Sales at Santa Barbara, CA-based travel accessories cataloger Magellan’s have increased 20% between 1999 and 2000, says president John McManus, in part because, “More people are at the age where they have the time and ability to travel.” He also attributes growth to increased emphasis on Magellan’s two-year-old Website, which addresses customers’ need for quick service: “Customers are calling in orders with one foot on the plane,” he says.

Last year, Magellan’s initiated a weekly sweepstakes campaign in which Website visitors who opted in for e-mail were eligible to win free luggage. The $20 million cataloger then sent these visitors periodic e-mails promoting product in connection with recent media travel events. “If there is a story on unsafe cabin air, for instance, we’ll promote a product that alleviates this problem,” says McManus.

Still, while the Website, accounting for 30% of sales, has contributed to Magellan’s growth, 60%-65% of Magellan’s sales stem from the catalog. (The remaining sales come from the company’s Santa Barbara outlet).

Online cataloger Christine Columbus.com also found that travel commands attention on the Web. “Every year our sales double,” says Annette Zientek, founder of the Lake Oswego, OR-based site, which sells travel products tailored for women. Business is so good, in fact, that Zientek hopes to secure enough financing to relaunch her print catalog that she launched in 1995 and ceased printing in 1997.

Growth through cross-promotion Cross-promotion opportunities are also helping to spur growth within the travel accessories niche. With print runs approaching 10 million a year, Magellan’s mails to its house list – approximately 400,000 24-month buyers – and also prospects extensively to lists from lifestyle catalogs, such as Fine Wine, and travel magazines. In addition, Magellan’s delivers catalogs in bulk to travel agents and tour operators.

“Travel agents now offer the service of guiding clients to products that meet their travel needs,” McManus says. “Also, agents often give a catalog gift certificate to clients in lieu of the traditional bon voyage flowers.” McManus estimates that business from travel agents accounts for less than 2% of his gross revenue.

Magellan’s isn’t the only cataloger to recognize the importance of winning over travel agents. Myron Silverman, president of Sharon, CT-based Traveler’s Checklist, an eight-page travel accessories catalog, offers a 10% discount to travel agents who promote its merchandise.

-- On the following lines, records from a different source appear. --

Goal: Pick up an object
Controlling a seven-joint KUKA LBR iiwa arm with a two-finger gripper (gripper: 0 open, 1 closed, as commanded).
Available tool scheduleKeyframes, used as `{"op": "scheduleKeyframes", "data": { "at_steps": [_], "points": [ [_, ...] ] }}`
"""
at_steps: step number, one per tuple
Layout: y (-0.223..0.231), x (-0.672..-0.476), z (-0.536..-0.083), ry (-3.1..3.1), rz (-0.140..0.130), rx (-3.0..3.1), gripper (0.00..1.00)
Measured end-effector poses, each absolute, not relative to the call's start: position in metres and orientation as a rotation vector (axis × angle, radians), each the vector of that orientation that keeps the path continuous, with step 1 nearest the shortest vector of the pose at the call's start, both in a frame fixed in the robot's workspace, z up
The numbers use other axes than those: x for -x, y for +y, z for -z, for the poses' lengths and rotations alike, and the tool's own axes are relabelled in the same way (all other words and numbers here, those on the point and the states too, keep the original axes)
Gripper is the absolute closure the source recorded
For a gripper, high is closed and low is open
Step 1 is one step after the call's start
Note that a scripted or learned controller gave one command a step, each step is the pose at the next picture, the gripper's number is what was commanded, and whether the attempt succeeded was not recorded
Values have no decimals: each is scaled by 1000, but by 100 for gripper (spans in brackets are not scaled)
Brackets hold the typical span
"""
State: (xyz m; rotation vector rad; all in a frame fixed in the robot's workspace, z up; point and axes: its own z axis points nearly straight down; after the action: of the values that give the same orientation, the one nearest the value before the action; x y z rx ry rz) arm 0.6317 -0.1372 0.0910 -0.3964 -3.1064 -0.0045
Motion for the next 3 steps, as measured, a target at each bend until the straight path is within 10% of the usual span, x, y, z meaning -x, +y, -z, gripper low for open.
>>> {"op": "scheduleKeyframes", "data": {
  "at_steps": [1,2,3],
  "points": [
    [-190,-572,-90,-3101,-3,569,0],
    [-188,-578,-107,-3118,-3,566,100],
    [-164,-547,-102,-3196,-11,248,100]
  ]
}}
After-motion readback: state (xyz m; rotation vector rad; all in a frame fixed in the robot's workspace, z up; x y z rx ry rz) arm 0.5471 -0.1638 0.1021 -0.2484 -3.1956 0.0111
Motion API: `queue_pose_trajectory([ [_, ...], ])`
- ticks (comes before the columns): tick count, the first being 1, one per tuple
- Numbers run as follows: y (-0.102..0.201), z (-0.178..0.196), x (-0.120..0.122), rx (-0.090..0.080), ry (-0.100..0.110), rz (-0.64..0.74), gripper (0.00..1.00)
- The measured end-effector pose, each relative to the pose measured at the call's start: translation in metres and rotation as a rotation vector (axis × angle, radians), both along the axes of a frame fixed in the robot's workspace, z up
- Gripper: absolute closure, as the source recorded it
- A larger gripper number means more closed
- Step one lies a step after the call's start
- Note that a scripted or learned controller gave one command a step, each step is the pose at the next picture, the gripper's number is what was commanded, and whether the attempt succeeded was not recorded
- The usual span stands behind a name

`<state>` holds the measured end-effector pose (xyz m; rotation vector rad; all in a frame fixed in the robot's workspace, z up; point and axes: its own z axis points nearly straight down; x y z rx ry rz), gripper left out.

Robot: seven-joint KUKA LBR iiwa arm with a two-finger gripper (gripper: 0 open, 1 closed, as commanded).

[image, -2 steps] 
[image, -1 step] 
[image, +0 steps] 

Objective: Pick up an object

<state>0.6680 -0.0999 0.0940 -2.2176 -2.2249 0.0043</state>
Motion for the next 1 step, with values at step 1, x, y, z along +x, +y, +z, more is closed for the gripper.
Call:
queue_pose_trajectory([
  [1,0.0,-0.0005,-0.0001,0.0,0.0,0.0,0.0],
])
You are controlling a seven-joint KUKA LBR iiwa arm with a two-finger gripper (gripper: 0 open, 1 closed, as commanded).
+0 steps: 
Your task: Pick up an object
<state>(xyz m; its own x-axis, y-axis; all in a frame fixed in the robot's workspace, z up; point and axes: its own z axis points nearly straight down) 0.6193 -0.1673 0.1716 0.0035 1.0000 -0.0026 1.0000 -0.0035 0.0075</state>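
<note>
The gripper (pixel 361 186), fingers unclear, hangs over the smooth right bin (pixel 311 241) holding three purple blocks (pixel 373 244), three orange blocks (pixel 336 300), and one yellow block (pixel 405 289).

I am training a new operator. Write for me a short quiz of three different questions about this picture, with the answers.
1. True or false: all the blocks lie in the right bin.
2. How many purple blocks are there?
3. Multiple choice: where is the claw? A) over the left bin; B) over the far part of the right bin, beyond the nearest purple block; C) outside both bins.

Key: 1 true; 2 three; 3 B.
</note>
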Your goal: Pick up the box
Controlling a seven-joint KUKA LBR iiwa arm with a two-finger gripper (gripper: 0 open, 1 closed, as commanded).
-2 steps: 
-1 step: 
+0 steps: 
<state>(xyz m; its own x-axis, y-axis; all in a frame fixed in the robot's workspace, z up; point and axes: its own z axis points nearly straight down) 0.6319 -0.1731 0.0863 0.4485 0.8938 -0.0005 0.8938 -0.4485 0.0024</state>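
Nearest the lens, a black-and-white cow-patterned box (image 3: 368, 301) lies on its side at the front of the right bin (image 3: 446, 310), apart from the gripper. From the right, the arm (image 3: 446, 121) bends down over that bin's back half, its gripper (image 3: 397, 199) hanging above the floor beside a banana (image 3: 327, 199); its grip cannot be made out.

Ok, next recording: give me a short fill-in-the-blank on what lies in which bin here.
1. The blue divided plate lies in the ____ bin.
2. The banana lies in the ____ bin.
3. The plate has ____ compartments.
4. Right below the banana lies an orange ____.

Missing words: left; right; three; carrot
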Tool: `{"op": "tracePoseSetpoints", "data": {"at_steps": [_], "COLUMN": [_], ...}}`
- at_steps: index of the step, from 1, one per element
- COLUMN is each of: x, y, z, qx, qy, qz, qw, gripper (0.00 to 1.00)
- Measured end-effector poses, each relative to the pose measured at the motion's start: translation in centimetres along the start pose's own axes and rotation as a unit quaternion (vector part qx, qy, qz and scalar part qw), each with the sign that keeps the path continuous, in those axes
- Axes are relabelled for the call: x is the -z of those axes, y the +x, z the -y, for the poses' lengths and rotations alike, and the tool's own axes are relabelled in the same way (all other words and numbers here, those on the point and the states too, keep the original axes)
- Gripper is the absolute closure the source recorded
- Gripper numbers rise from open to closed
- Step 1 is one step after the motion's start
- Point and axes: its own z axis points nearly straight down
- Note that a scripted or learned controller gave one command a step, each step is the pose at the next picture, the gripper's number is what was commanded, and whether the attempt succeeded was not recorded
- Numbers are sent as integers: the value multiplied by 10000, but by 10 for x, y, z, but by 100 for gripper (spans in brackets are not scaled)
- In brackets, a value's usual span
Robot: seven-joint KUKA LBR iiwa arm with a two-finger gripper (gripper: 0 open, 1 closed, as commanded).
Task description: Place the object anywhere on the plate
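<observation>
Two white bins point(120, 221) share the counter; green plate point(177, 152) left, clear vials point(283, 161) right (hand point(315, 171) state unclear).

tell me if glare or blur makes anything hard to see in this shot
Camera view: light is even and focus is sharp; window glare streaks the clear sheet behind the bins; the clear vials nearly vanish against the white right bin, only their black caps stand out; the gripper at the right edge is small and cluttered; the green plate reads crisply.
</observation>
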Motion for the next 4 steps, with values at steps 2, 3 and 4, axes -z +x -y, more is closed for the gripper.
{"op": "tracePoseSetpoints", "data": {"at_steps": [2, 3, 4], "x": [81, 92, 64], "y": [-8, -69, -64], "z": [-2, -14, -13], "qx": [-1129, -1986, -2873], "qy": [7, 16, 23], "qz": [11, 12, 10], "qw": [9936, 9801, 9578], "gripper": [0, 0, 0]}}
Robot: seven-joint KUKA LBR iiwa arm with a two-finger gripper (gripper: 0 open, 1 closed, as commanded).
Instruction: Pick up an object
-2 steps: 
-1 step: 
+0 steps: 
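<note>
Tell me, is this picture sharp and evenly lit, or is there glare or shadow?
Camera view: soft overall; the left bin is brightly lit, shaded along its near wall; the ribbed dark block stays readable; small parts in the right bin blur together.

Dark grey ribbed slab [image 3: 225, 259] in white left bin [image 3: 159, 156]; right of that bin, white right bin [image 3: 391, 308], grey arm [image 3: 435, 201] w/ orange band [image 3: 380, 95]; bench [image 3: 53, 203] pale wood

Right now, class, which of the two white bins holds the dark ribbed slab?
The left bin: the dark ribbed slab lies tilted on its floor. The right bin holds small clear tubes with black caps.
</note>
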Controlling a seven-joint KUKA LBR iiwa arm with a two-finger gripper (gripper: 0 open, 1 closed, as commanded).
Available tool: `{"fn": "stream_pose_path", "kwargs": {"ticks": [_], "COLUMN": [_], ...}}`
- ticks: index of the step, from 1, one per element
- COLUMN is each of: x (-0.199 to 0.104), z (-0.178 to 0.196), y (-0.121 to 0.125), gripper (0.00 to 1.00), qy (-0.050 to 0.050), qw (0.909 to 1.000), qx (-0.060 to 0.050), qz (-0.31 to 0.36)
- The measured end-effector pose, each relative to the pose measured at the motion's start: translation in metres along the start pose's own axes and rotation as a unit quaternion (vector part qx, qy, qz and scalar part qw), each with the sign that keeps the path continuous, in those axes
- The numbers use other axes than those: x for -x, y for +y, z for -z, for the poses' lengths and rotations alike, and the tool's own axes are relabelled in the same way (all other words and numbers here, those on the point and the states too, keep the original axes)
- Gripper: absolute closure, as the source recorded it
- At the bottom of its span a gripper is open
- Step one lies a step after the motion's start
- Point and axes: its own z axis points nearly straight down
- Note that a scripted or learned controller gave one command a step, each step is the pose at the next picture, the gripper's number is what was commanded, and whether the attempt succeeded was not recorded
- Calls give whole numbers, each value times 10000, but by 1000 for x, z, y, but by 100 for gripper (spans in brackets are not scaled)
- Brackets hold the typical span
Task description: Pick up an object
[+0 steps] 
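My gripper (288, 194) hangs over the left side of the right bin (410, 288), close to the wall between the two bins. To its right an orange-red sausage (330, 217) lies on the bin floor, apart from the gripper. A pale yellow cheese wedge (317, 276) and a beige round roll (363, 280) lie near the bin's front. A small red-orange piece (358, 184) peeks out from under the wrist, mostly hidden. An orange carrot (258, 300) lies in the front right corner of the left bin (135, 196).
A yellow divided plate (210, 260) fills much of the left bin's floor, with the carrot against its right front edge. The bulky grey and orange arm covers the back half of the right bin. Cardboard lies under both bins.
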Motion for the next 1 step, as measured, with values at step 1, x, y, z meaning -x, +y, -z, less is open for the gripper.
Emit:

Similarly, several travel products catalogers – including Novato, CA-based TravelSmith Outfitters, Freeport, ME-based L.L. Bean Traveler, and Seattle-based Ex Officio – have partnered with Country Walkers, a catalog that sells walking vacations. Each year Country Walkers mails 3,000-4,000 of its partners’ books to its clients, along with product suggestions suited to their trips, says Bob Ellasser, general manager of the Waterbury, VT-based cataloger.

Growth of luggage and travel products within its overall apparel and accessories assortment encouraged cataloger Eddie Bauer to pursue a cross-merchandising venture with the Washington-based National Geographic. In November ’99, the two entities launched a branded line of travel merchandise, including games, journals, and small luggage items.

While some fear that an impending economic slowdown could dampen sales, many catalogers expect the travel goods cash cow to grow fatter. McManus forecasts 20% growth for Magellan’s in 2001: “Based on the size of the baby boomer market, “I see no reason sales would fall off.”